WHAT THE TASK REQUIRES:
Only one stretch of the data below should be repeated: the lines from the line containing "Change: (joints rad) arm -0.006" through the line containing "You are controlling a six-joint", inclusive, exactly as they are.

· · ·

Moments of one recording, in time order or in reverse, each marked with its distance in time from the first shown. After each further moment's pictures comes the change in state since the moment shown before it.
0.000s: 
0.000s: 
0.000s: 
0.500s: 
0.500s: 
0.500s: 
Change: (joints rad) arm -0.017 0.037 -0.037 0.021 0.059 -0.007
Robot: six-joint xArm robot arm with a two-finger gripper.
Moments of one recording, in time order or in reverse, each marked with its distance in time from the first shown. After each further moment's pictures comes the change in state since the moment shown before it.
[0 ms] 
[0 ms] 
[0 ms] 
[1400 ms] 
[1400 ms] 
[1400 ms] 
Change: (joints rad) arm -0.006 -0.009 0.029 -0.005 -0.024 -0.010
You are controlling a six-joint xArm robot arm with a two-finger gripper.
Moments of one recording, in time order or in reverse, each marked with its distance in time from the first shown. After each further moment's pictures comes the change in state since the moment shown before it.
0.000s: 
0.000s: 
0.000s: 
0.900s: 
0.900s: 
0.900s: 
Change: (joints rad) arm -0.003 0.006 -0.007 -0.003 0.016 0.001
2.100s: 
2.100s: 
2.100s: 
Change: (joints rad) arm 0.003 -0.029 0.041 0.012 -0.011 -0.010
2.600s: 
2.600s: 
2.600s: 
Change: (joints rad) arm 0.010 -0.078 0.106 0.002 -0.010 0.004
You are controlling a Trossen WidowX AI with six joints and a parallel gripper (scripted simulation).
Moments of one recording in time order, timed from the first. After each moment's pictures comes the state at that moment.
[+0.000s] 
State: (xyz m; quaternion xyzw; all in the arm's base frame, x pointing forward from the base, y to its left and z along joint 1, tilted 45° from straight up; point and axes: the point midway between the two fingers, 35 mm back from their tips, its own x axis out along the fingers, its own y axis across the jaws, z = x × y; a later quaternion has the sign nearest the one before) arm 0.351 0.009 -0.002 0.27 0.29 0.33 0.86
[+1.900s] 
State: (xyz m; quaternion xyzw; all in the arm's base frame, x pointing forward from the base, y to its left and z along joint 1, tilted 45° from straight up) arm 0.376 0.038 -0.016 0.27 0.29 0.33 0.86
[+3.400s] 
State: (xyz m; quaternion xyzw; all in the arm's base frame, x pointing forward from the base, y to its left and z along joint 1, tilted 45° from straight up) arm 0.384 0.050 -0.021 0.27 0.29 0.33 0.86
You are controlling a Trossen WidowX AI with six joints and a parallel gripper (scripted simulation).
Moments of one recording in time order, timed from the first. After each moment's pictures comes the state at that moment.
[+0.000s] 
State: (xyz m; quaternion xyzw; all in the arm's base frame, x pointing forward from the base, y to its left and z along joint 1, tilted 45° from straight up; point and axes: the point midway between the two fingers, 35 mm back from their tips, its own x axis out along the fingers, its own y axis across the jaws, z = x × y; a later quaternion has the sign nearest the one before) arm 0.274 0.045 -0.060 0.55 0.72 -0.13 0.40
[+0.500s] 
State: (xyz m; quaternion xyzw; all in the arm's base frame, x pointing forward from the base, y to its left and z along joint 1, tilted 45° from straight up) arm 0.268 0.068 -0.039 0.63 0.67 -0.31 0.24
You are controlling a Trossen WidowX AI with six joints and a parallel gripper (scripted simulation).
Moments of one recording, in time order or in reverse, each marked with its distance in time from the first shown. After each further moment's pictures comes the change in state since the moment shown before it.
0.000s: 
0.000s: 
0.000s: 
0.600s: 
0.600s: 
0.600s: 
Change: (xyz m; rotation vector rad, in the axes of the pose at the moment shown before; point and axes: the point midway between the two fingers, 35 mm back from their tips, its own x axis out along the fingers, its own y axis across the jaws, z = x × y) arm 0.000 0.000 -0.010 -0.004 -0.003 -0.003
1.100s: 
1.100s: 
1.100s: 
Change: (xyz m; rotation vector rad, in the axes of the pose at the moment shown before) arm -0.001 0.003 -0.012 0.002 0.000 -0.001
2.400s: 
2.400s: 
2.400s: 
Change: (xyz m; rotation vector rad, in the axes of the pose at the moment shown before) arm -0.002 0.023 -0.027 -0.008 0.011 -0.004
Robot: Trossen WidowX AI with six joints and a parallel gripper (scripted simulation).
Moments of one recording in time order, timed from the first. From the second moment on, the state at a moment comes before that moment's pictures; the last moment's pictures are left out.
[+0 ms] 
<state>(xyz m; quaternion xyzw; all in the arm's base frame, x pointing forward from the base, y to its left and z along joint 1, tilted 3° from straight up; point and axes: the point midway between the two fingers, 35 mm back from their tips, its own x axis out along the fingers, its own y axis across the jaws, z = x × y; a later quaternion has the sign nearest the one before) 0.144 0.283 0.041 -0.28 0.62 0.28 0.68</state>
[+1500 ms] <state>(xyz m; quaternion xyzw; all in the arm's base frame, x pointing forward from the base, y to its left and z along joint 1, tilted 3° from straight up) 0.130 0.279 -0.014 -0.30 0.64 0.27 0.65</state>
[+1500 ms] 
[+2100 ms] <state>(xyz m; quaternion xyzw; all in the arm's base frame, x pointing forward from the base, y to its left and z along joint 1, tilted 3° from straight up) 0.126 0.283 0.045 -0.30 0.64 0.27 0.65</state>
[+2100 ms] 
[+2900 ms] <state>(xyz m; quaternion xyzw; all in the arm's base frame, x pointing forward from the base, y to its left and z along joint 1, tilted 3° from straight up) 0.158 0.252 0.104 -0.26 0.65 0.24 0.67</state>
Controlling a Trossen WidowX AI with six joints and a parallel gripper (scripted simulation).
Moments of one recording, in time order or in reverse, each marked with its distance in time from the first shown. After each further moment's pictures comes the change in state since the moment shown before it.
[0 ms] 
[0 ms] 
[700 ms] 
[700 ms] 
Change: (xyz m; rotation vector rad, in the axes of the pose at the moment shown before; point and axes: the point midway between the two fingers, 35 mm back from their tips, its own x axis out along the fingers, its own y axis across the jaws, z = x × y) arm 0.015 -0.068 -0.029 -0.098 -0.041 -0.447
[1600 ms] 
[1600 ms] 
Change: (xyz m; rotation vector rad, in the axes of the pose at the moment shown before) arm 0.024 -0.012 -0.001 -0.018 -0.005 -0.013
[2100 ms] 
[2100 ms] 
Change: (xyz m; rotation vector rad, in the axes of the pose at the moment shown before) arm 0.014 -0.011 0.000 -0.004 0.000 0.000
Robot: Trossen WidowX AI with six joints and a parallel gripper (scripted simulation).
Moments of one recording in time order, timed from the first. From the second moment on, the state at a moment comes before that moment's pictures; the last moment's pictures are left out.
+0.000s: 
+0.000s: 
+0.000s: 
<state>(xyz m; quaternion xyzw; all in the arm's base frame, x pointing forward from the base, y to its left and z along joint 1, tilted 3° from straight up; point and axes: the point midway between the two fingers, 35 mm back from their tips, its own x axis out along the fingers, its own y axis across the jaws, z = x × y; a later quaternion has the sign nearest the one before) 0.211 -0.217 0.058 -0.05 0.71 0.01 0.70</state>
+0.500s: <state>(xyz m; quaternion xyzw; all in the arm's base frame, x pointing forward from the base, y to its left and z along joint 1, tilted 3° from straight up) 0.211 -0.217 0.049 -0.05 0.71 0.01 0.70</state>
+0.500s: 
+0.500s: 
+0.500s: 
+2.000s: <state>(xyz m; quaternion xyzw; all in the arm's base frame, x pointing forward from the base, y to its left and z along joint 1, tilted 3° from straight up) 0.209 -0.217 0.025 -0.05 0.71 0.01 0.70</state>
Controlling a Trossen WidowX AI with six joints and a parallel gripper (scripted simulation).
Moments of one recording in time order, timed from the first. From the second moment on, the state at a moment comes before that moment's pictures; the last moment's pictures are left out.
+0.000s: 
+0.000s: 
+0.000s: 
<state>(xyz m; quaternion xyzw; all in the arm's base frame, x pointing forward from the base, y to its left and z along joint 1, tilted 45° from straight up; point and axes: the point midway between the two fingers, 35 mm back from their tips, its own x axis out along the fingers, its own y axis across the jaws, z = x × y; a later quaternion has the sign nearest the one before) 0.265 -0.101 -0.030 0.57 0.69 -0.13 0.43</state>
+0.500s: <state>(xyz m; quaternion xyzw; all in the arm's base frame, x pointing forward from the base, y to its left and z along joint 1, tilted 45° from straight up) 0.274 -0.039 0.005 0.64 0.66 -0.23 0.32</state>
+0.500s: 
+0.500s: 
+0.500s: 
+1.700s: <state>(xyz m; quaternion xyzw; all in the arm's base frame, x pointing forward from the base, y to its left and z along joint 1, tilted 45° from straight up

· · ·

RESPONSE FOR THIS EXERCISE:
Change: (joints rad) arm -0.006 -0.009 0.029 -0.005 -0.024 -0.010
You are controlling a six-joint xArm robot arm with a two-finger gripper.

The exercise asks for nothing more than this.